Of the 601 enrolled patients, 199 were randomised to CF, 202 to DCF and 200 to CF-RT. Of them, 88.2% of patients were male, median age was 65 years and 62.6% of patients were clinical stage III (nonT4). At data cut-off (July 20, 2021), the minimum follow-up was 36 months and approximately 85% of patients completed the scheduled protocol treatment in all three treatment arms. The neoadjuvant DCF arm showed superior OS as compared to neoadjuvant CF (HR[95% CI]: 0.68[0.50–0.92], stratified log-rank test: p= 0.006). Median OS in CF, DCF, and CF-RT arm were 5.6 years, not reached, and 7.0 years, and the corresponding 3-year OS rates were 62.6%, 72.1%, and 68.3%, respectively. As such, neoadjuvant CF+RT did not demonstrate superiority over neoadjuvant CF alone in terms of OS (HR[95% CI]: 0.84[0.63–1.12], stratified log-rank test: p= 0.12). The OS benefit of DCF over CF was however generally consistent across all evaluated subgroups. Median PFS was 2.7 years for CF and not reached for DCF (HR[95%CI]: 0.67[0.51-0.88]) with 3-year PFS rates of 47.7% and 61.8%, respectively. For CF+RT, the median PFS was 5.3 years with a 3-years PFS rate of 58.5% (HR[95%CI] as compared to CF: 0.77[0.59-1.01]).

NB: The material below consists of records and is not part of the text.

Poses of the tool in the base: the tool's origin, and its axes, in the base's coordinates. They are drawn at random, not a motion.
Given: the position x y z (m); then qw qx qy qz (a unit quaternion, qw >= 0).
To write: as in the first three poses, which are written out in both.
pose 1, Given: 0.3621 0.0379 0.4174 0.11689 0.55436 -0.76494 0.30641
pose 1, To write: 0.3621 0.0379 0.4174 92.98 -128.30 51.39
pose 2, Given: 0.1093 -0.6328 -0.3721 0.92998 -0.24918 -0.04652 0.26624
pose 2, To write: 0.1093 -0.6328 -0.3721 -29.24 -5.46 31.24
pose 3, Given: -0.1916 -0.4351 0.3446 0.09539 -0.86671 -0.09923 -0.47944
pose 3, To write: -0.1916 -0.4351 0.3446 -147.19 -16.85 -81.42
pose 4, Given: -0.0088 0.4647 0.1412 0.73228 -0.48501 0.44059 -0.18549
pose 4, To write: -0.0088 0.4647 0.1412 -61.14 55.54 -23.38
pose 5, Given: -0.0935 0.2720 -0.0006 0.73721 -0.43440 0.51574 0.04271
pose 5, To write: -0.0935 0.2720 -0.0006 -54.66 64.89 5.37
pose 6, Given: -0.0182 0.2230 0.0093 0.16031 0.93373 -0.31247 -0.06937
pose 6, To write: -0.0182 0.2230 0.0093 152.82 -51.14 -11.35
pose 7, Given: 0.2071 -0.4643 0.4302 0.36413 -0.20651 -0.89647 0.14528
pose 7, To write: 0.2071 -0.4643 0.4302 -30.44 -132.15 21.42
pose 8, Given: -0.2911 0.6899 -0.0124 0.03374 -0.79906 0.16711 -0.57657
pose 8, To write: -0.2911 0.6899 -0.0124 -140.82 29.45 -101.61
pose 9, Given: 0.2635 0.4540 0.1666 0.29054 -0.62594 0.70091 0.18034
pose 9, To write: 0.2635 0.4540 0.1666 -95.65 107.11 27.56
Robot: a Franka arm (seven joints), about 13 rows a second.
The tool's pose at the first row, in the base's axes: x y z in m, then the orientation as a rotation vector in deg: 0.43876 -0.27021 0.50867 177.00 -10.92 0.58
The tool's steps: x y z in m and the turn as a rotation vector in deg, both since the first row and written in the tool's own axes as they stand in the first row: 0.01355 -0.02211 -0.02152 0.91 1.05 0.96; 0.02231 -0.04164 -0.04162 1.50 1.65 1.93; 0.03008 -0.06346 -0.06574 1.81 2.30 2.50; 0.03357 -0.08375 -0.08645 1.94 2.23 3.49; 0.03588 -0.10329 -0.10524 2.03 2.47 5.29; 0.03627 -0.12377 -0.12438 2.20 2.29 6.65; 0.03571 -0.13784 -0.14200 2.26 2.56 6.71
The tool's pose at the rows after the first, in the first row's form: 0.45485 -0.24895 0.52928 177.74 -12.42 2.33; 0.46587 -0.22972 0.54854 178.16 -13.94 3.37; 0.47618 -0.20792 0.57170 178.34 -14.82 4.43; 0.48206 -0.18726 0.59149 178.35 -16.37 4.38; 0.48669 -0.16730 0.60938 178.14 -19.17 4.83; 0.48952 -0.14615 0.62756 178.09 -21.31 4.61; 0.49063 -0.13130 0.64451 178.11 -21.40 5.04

During neoadjuvant therapy, febrile neutropenia in CF, DCF, and CF-RT arms was reported in 1.0%, 16.3% and 4.7% of patients, and oesophagitis (grade>3) in 1.0%, 1.0% and 8.9% of patients, respectively. R0 resection was achieved in respectively 168 (90.3%), 173 (94.5%), and 175 (98.9%) patients who underwent surgery. Furthermore, 2.2% of patients receiving CF, 18.6% of those receiving DCF and 36.7% of those treated with CF+RT who underwent surgery achieved a pathologic complete response. Importantly, intensive neoadjuvant chemotherapy did not increase the rate of post-operative complications or mortality. Treatment-related death was reported in 3.2%, 5.5% and 2.3% of all eligible patients in CF, DCF, and CF-RT arms, respectively. However, there were more deaths due to other diseases in the CF+RT arm (26.4%), as compared to the CF (11.6%) and DCF arm (8.2%).
Neoadjuvant DCF, but not neoadjuvant CF+RT significantly improved overall survival over neoadjuvant CF for locally advanced ESCC, with a manageable toxicity. Neoadjuvant DCF represents a new standard treatment for ESCC.
Kato K, Ito Y, Daiko H, et al. A randomized controlled phase III trial comparing two chemotherapy regimen and chemoradiotherapy regimen as neoadjuvant treatment for locally advanced esophageal cancer, JCOG1109 NExT study. Presented at ASCO GI 2022; Abstract 238.